Repentinamente, por última vez, la secuencia de vertiginosos atisbos temporales se afirmó. Una habitación desnuda a la que le faltaba una pared. Más allá, un jardín de arena y piedras. Un grupo de pensativos y silenciosos observadores. Una estera de caña trenzada ocupaba el centro de la habitación. Avanzando desde el extremo más alejado, un hombre desnudo excepto por un taparrabo.

—¡Ohhh…!

El sonido de su propia voz arrancó a Lyla de lo irreal a lo real. Sentía náuseas, y el sudor cubría cada centímetro de su piel, y cada fibra de su cuerpo y mente deseaban huir y ocultarse. No era miedo, ni rabia, ni nada tan claro y normal. No era deseo tampoco. Era el puro y desnudo y no calificado deseo de matar, la dedicación a la muerte, una sagrada búsqueda de supresión de una vida humana.

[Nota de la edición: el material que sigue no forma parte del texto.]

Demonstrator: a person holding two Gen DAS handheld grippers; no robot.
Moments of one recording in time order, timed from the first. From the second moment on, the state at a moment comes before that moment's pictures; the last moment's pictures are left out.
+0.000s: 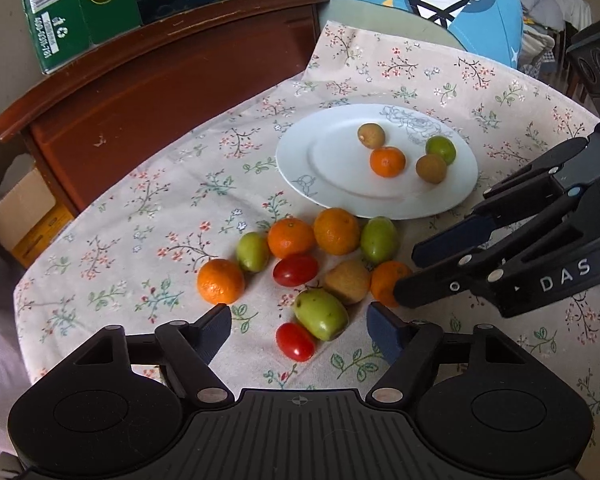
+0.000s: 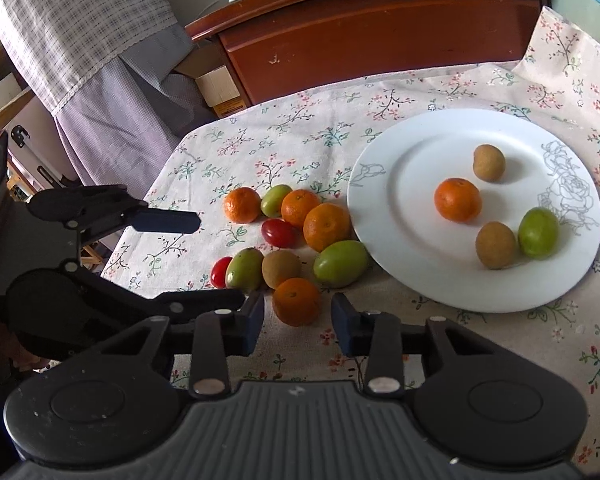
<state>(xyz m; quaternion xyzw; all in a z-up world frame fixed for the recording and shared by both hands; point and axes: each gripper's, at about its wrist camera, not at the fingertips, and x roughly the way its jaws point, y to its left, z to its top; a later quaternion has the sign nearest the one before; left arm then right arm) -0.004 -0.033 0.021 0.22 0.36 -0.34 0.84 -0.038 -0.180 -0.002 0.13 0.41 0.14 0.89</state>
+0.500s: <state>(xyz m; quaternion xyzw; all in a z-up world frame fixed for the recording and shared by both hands) 0.005 -0.046 0.009 0.24 0.37 -0.38 0.81 -0.032 -0.182 -0.006 0.14 0.42 0.14 0.89</state>
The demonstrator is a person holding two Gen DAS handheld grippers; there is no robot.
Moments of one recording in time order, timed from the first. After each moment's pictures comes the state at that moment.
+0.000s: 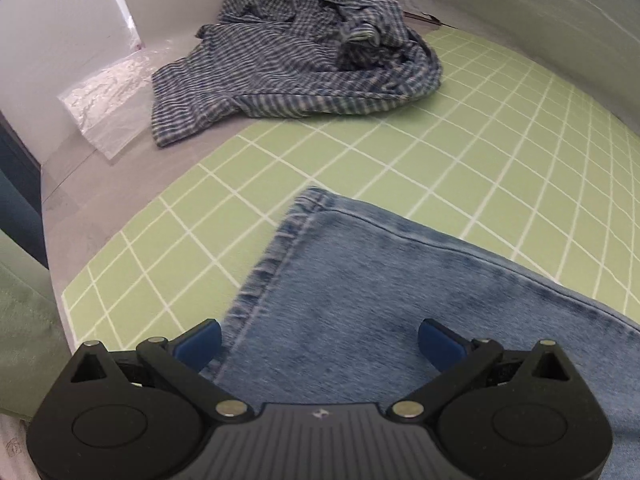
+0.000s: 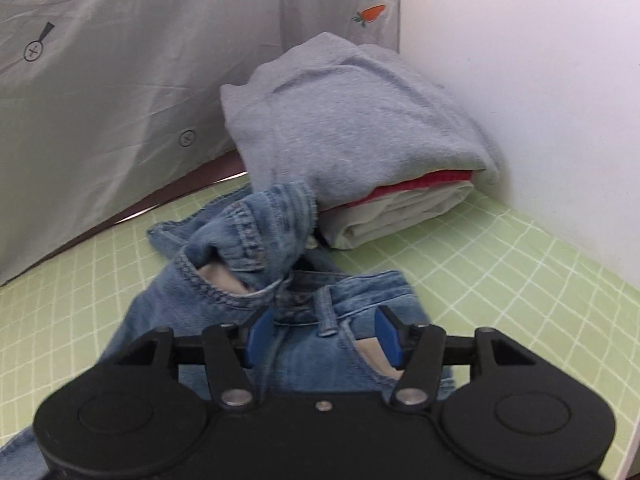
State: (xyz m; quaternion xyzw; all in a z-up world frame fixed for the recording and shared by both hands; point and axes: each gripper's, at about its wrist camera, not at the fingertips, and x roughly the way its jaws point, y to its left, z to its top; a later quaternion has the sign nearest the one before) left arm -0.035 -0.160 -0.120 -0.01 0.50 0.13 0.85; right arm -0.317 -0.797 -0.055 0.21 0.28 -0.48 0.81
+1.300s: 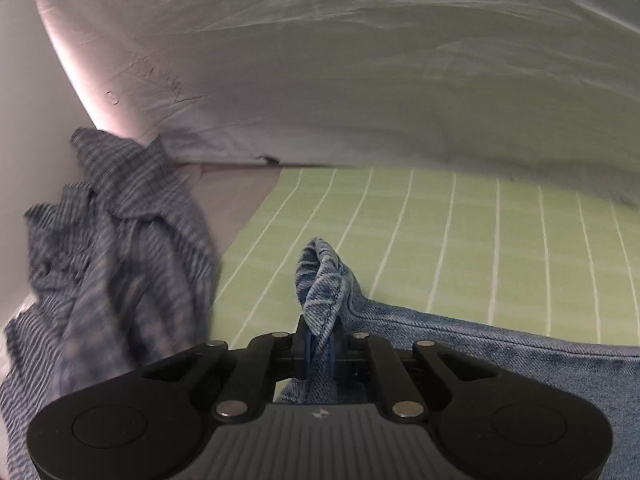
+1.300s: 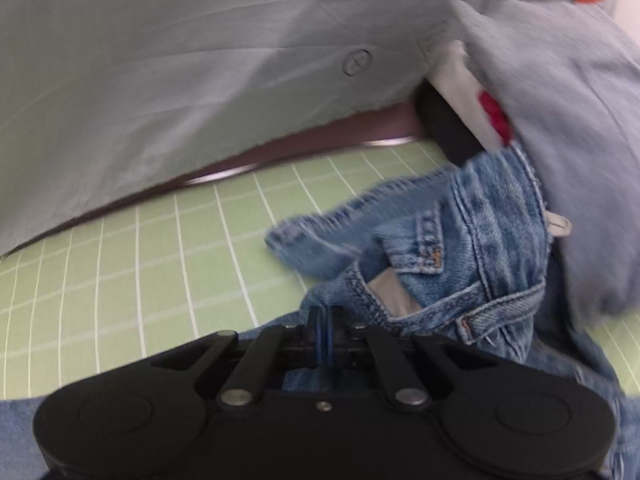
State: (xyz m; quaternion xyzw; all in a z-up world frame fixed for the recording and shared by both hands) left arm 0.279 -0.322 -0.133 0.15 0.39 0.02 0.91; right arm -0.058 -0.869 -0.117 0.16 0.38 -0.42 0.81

Buscó a Madison y vio una máquina: negros miembros de acero rematados por crueles cuchillos. Opuesto a él, simplemente un hombre, ridículo, estúpido, condenado. Una pierna que se dobla, sólo lo suficiente, un brazo que se alarga para aferrar, y crash. Lyla se dobló sobre sí misma y vomitó entre sus pies. De una forma desprendida, se dijo a sí misma que Madison había arrojado a Putzi a través de la ventana de la que había arrancado los cortinajes. De forma desprendida, oyó a alguien gritar:

—¡Cristo, son cuarenta y cinco pisos de altura!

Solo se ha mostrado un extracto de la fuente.